▸ **Brief**:
Print the listing below in its entirety, character for character.

▸ **Data to examine**:
======

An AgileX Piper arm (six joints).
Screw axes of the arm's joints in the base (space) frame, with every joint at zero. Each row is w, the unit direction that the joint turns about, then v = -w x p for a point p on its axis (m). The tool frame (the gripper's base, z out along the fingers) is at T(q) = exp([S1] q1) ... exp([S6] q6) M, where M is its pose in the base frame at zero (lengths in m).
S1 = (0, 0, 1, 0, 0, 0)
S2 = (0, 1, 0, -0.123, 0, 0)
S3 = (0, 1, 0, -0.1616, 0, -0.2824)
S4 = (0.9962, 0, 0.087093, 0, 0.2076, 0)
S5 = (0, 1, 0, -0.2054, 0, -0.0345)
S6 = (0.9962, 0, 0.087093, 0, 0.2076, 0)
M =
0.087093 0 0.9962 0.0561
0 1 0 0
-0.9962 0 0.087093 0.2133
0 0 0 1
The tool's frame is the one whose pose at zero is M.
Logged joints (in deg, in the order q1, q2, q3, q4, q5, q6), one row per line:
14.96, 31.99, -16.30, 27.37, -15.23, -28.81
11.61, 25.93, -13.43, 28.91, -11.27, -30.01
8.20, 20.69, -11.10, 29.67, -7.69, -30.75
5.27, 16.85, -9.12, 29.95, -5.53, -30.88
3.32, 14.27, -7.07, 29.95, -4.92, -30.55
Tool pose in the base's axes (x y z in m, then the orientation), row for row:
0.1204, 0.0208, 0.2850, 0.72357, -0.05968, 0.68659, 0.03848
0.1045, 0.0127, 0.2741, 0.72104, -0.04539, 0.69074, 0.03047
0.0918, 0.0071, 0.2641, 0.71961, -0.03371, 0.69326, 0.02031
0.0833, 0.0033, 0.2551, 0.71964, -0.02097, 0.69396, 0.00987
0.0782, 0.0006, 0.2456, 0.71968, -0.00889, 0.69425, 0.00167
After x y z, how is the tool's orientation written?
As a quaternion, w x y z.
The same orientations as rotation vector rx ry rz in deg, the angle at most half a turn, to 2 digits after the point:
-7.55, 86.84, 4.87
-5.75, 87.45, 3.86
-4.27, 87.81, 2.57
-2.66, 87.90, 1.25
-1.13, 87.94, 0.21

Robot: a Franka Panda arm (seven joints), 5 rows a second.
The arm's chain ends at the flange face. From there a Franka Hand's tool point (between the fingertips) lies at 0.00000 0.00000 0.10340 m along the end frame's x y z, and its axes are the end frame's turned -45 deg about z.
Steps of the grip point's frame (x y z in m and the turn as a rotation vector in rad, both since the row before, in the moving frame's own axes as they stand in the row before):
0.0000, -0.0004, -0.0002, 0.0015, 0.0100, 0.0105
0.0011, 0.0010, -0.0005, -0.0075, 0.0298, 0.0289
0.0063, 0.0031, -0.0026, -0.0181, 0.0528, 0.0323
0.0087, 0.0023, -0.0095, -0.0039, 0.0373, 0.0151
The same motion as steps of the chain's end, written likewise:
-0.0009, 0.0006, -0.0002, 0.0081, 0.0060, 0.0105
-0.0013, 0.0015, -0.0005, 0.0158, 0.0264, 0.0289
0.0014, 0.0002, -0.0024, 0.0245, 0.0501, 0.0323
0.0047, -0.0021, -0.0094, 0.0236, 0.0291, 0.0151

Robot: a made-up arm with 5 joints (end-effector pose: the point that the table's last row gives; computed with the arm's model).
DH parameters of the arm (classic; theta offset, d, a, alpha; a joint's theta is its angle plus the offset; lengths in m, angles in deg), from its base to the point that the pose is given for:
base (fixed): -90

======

▸ **Solution for this task**:
An AgileX Piper arm (six joints).
Screw axes of the arm's joints in the base (space) frame, with every joint at zero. Each row is w, the unit direction that the joint turns about, then v = -w x p for a point p on its axis (m). The tool frame (the gripper's base, z out along the fingers) is at T(q) = exp([S1] q1) ... exp([S6] q6) M, where M is its pose in the base frame at zero (lengths in m).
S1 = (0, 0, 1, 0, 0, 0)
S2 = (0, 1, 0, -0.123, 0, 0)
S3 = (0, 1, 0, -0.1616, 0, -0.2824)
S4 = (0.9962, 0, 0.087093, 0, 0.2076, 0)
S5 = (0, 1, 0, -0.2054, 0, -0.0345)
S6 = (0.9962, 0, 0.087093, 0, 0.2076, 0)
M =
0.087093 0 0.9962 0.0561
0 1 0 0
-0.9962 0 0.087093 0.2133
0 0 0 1
The tool's frame is the one whose pose at zero is M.
Logged joints (in deg, in the order q1, q2, q3, q4, q5, q6), one row per line:
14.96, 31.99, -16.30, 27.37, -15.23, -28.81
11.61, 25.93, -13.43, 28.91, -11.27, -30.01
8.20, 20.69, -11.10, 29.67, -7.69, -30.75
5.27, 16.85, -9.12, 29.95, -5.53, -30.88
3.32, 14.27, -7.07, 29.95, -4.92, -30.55
Tool pose in the base's axes (x y z in m, then the orientation), row for row:
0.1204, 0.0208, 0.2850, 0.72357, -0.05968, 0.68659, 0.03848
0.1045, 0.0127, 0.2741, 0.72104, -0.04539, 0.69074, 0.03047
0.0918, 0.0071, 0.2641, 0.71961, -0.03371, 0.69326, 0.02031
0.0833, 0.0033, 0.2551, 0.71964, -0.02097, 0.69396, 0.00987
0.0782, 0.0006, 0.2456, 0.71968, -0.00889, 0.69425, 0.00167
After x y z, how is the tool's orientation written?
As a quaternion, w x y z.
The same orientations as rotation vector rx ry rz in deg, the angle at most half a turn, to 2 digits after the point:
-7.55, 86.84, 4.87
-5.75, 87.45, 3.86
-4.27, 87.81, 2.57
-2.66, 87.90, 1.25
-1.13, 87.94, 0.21

Robot: a Franka Panda arm (seven joints), 5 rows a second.
The arm's chain ends at the flange face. From there a Franka Hand's tool point (between the fingertips) lies at 0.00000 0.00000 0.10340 m along the end frame's x y z, and its axes are the end frame's turned -45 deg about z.
Steps of the grip point's frame (x y z in m and the turn as a rotation vector in rad, both since the row before, in the moving frame's own axes as they stand in the row before):
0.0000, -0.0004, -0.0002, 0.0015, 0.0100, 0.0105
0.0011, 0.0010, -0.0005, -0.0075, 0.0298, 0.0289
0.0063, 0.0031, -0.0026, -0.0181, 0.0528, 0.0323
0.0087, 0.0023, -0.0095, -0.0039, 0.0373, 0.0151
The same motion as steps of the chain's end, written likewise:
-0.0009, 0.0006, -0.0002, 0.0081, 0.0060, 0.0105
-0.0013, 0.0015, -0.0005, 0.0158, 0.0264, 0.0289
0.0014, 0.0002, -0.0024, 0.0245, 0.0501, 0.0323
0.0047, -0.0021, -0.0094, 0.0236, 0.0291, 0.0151

Robot: a made-up arm with 5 joints (end-effector pose: the point that the table's last row gives; computed with the arm's model).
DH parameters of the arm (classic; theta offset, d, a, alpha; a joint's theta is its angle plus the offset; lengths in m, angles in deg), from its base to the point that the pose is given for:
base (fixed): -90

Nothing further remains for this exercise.